REPLAY TABLE-RONDE 3 SUR LA CONVERGENCE DES LUTTES : RU / FR
Enfin, le forum a proposé des projections de projets tels que « L’Adieu aux armes », créé par des déserteurs russes (lien), et “Save children from putinism” de Free Russians Global (lien). Margarita Rybina a présenté son projet documentaire féministe et anti-guerre, “Et Dieu… créa la Femme en résistance” (bientôt disponible sur notre page YouTube). La clôture a été marquée par la performance poignante de la comédienne ukrainienne Julia Loboda (lien).
Un immense merci à l’ensemble de nos intervenants et à nos partenaires : en particulier à la Mairie de Paris et à la Mairie Paris Centre, ainsi qu’à l’Institut Français, au Ministère de l’Europe et des Affaires Étrangères, à Amnesty International France, à Free Russia Foundation, et à notre Espace Libertés | Reforum Space Paris.

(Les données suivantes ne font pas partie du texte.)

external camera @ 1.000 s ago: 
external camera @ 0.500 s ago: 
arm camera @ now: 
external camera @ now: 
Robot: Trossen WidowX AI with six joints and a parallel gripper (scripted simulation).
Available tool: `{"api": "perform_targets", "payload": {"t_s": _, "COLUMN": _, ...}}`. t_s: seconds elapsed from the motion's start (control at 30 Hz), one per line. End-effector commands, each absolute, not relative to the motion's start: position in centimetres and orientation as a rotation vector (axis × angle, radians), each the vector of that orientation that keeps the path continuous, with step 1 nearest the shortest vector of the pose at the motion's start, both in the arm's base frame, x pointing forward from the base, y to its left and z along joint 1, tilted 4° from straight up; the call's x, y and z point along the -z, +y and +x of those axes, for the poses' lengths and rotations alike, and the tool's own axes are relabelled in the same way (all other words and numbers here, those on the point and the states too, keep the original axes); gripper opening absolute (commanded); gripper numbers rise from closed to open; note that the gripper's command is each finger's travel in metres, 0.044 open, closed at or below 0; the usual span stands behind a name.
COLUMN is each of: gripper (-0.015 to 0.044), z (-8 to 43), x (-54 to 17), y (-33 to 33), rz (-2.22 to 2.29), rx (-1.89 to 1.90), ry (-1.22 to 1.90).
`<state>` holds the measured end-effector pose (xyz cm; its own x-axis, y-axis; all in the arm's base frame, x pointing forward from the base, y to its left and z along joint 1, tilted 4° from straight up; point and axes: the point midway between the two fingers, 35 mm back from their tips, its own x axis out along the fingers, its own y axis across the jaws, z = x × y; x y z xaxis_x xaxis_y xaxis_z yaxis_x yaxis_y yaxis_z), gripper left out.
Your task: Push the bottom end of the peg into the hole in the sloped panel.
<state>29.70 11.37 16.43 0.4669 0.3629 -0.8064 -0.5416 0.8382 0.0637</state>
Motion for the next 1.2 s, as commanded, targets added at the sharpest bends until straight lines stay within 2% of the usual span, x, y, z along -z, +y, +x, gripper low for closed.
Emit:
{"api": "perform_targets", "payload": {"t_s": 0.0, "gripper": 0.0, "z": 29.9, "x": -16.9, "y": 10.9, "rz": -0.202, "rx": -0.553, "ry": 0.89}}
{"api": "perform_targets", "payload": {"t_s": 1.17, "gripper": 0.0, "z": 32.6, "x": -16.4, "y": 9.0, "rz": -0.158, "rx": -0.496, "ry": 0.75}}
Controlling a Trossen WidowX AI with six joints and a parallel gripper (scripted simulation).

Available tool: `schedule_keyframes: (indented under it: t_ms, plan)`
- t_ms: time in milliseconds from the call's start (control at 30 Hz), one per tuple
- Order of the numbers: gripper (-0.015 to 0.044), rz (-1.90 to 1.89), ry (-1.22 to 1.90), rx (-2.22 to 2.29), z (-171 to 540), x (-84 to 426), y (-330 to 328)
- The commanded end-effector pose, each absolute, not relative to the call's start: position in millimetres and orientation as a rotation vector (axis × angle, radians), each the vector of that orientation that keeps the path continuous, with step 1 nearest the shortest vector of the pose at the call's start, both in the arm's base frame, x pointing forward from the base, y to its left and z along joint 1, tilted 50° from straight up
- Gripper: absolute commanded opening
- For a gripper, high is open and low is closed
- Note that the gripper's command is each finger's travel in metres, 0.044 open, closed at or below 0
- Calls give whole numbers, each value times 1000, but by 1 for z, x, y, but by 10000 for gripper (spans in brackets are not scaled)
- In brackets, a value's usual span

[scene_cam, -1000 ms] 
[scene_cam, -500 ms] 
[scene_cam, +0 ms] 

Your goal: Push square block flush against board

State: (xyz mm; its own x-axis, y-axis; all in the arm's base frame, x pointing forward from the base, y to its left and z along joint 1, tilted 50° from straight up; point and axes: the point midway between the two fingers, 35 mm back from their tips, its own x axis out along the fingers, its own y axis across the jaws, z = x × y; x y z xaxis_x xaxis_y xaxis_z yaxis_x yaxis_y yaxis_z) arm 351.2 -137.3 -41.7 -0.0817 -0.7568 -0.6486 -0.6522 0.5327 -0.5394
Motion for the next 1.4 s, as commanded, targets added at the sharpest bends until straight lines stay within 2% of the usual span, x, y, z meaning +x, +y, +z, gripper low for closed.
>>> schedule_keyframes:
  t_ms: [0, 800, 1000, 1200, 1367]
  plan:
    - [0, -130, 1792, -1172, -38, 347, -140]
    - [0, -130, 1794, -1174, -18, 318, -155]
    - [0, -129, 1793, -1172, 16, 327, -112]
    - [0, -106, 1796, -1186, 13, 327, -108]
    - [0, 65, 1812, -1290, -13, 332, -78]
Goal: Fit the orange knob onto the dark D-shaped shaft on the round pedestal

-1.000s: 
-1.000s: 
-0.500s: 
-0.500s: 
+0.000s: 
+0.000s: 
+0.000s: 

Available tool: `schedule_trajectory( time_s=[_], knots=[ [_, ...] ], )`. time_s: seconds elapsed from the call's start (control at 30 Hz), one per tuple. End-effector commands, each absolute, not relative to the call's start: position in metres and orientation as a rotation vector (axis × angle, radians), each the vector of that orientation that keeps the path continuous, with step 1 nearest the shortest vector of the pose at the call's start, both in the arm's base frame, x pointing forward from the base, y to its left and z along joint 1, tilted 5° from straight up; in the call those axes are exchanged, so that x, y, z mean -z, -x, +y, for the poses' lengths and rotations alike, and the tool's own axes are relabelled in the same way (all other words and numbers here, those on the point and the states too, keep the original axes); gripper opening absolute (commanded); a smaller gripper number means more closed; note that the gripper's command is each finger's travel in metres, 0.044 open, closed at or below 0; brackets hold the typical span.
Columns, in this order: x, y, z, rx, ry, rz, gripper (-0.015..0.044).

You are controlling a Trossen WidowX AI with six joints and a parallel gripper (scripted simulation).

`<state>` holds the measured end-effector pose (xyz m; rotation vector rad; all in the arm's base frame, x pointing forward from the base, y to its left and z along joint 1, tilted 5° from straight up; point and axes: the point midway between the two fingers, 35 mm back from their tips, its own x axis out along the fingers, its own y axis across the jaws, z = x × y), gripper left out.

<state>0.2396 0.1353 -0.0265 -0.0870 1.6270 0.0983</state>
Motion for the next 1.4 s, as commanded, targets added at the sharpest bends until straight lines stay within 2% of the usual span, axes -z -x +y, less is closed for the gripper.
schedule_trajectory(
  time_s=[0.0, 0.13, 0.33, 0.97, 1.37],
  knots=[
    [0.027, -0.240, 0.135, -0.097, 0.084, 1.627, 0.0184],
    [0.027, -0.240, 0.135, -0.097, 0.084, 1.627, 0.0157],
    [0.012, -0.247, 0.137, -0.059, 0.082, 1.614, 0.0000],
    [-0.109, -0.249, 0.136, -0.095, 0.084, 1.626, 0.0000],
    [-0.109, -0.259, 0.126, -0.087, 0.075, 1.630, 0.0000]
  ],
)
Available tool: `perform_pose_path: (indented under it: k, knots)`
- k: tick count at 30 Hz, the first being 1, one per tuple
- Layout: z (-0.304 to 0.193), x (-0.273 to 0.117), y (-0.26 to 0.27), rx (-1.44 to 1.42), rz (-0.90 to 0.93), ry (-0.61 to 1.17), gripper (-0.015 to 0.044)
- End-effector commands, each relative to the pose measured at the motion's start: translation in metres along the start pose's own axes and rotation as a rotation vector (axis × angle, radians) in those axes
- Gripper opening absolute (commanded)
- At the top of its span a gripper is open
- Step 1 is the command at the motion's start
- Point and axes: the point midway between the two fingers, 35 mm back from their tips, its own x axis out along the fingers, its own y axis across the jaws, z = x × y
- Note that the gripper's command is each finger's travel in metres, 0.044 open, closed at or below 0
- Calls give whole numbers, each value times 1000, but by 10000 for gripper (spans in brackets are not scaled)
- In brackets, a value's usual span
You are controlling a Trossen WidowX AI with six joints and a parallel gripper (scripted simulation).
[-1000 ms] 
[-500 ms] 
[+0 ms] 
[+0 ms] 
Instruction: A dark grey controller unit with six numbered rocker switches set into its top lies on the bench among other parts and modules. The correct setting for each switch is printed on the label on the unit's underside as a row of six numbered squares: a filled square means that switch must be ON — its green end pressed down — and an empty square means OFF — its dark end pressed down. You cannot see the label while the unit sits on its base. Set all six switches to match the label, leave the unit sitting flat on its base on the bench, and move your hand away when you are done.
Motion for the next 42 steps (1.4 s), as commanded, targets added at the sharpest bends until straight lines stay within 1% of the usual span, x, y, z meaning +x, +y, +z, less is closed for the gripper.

Nous adressons également nos remerciements à : Mémorial France, l’Institut Andreï Sakharov, Reporters Sans Frontières, la Plateforme des initiatives citoyennes et anti-guerre, Rusos Libres España, Voice of Free Russia et Free Russians Global. Votre engagement est essentiel pour la réussite de ce forum !
Julia Loboda
Photos par Nikita Mouraviev
Ilia Iachine s’est vu remettre la Citoyenneté d’Honneur de la Ville de Paris à l’occasion d’une cérémonie qui s’est tenue le lundi 21 octobre à l’Hôtel de Ville de Paris, présidée par Jean-Luc Romero-Michel, adjoint à la Maire de Paris, en charge des Droits Humains, de l’Intégration et de la Lutte Contre les Discriminations.
Photos par Denis Galitsyn
Nous remercions chaleureusement la Maire de Paris, Madame Anne Hidalgo, et Monsieur Jean-Luc Romero-Michel pour cette distinction qui honore toutes les personnes de Russie œuvrant pour les libertés fondamentales et qui constitue un soutien fort à l’ensemble des prisonniers politiques.